On Sundays I reflect.
I did not drink alcohol this week.
Today, I write from Manhattan as I wrap up a quick weekend trip. The views aren’t quite the same, but equally as astonishing. I see the skyline out the window, instead of my mountains.
I remember years ago when I arrived here, terrified. After the wedding, I went to my drummer’s in Brooklyn where he offered me a few nights on a couch. I joined his band that day; Shackers. A day or two later I got a train to Long Island, where I got a job in a glass studio. I told Yoni I may be living in New York and he insisted I come stay with him in Manhattan. He met me at Penn Station where he helped me carry my bags on a train to 14th. I remember that was the most afraid I’ve ever been, and he showed up and told me not to worry. When he introduced me to his roommate, I was told I was welcome at the apartment any time as long as I didn’t move in for six months. I spent most of a year on that couch.
Yoni did everything he could, to allow me to pursue my passion for art that year back in 2014. He fed me, he gave me a key to his apartment, he took me out every weekend and never let me feel bad about how broke I was. Yoni was one of many people who took me in and provided me with the opportunity to just be me.
I felt like such a failure back then. I couldn’t take care of myself, and I wasn’t sure If I would ever be able to do so while following my dream. I contemplated giving up many times, and were it not for people like Yoni believing in me I think I might have. He must have talked me out of giving up over a dozen times that year, insisting that I was not a financial burden nor having a negative impact on his life. It was one of the most selfless things anyone had done for me. It forced me to keep pushing.
So I arrive at Newark Thursday night, already late for dinner. I walk from a few miles from Penn Station downtown and it all comes back to me. The smells and sounds, the chaos and the madness. Dinner is over a dozen courses, Omakase style (chef’s choice). Everything is taken care of, as always and I remember feeling so grateful to be back.
After a few mile run, I spent Friday morning with Whiskey Craig, another man who took me in years ago. When I overstayed my welcome at Yoni’s and Craig was out of town, he would give me his apartment as my own in yet another selfless act to help me follow the dream. We had brunch and caught up, before gallery hopping in Chelsea for a few hours.
An ex lover saw I was coming to New York, and asked me to get coffee. We had not seen each other in ten years. She’s married and living in Brooklyn, thinking of having children soon. We caught up for an hour or two that afternoon, reminiscing on our childhood and catching up on the past. Friday night I had to lay low, in preparation for a big day yesterday.

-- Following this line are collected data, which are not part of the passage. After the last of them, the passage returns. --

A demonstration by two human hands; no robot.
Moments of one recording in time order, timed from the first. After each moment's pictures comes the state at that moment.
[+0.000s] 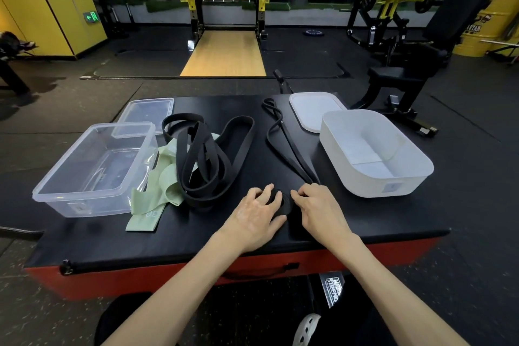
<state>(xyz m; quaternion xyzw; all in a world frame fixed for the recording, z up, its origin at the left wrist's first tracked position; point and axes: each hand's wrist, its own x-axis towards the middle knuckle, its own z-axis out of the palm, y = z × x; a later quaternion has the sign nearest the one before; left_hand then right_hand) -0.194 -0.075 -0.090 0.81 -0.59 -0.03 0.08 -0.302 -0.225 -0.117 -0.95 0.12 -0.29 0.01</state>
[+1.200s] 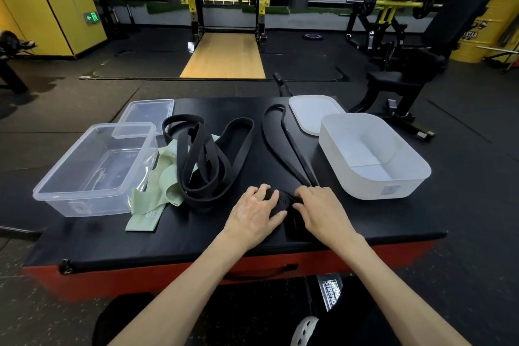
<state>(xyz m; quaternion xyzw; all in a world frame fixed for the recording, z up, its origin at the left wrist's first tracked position) -0.193 -0.085 -0.095 0.83 -0.54 0.04 0.10 -0.309 -0.222 -0.103 -0.96 0.15 -0.23 0.01</state>
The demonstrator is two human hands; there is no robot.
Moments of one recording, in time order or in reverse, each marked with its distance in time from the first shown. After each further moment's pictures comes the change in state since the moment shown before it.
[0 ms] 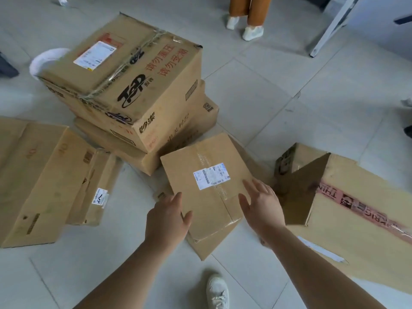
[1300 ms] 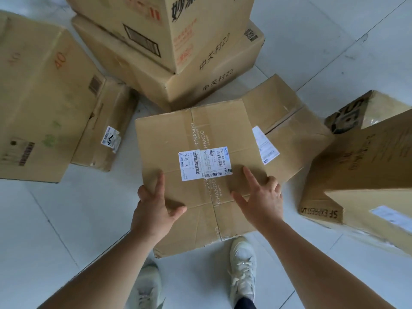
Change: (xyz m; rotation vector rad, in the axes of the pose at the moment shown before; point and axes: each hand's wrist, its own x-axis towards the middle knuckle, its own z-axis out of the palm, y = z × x) left_hand -0.047 -0.188 0.164 -0.164 -0.221 -0.363; right_hand -0.048 -0.030 0.228 -0.128 -0.299 0.211
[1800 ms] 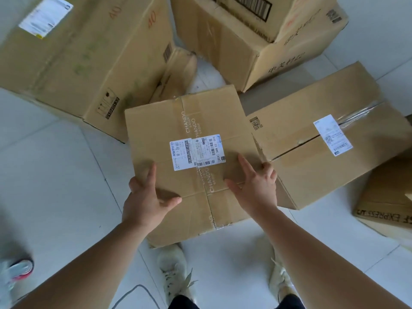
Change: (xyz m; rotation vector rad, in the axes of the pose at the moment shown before) left_hand -0.035 -0.194 -0.050 -0.043 0.072 -0.193; right_hand -0.059 -0.169 0.090 0.071 -0.015 -0.189
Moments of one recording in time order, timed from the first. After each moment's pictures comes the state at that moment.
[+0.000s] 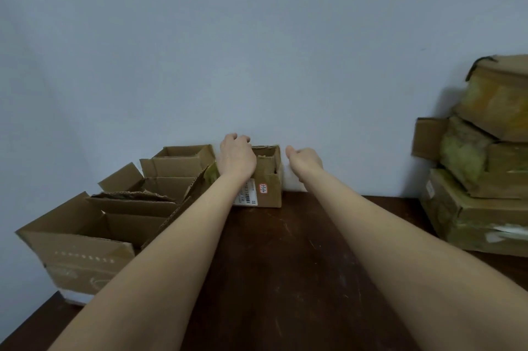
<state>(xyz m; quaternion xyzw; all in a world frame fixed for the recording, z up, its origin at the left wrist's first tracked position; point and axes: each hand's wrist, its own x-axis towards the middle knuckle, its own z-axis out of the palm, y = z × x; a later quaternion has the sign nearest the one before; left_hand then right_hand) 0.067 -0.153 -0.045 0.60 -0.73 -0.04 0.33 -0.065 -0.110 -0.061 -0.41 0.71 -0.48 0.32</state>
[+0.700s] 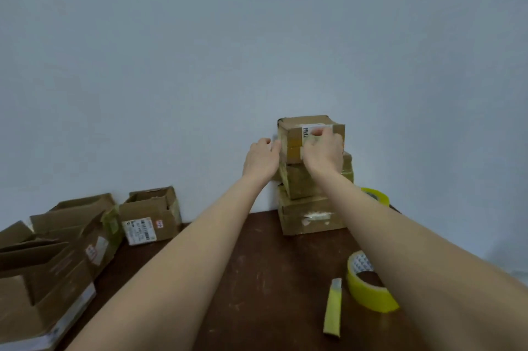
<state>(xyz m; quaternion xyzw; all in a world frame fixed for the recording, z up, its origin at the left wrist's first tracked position) -0.146 0.083 0.039 0.37 -0.82 -0.26 0.36 -0.240 0.161 0.039 -0.28 0.76 -0.58 -0.06</state>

I woke for brunch with family Saturday, to meet my cousin’s new daughter and she’s beautiful. I spent a brisk half hour catching up with cousins before jetting to Joel in Brooklyn. Joel is another of my best friends, also known as the courier. Yesterday’s mission was to drive me to Philadelphia to try his friends sandwich shop and to see my friends art show.
The reason I came East on this trip, was to attend the opening of 1000 Glass Cranes, an art installation by my friend Jeremy Grant-Levine (GERM). You can learn more about the project at 1000glasscranes.com Jeremy set out to make 1000 glass origami cranes in the Japanese tradition of folding paper. He attempted to accomplish this feat in a year, and it took him two. The work he put in physically, as well as on a personal level is truly an inspiration. I’ve been struggling to find a balance between routine and the spontaneous way in which I live my life. As artists, I think we all do. Jeremy committed himself to a routine, and a project so much larger than any one days work. I admire his tenacity and hard work in making this vision a reality. I would not have missed this show for anything, and I’m grateful to the people that helped me make it happen.
I remember when I used to hate New York, before I lived here. I had visited a few times briefly, and I was not a fan. Now this city holds a special place in my heart. I think my favorite thing about the city is running, but my legs will disagree for a few more days.
This trip was one of the last distractions I had to keep my mind off the immense amount of work I have to do. When I get back to Colorado, I’ll continue to develop my routine. Like my friend Jeremy, I am in a constant battle to balance work and my personal life. As an artist, one must self motivate in order to succeed and to me that is one of life’s greatest challenges. Over the last year since leaving New York after my 28th birthday my only focus has been on developing a healthy lifestyle and routine for myself. It’s been hard, and things have gotten a lot better.
As this trip wraps up, I’m preparing to submit myself back into the process. Today I’ll head to brunch shortly and then spend my last hours here with people I love taking in as much of the city as I can before returning to my mountain oasis. These trips are integral to my process, and help me realize just how much I love “Home” and the life I live.
I’m grateful as always to everyone following my journey, and especially those that participate first hand. I wouldn’t be who I am without the people I surround myself with, who bring me up and encourage me to keep being me.
Thanks for tuning in, and enjoy your Sunday.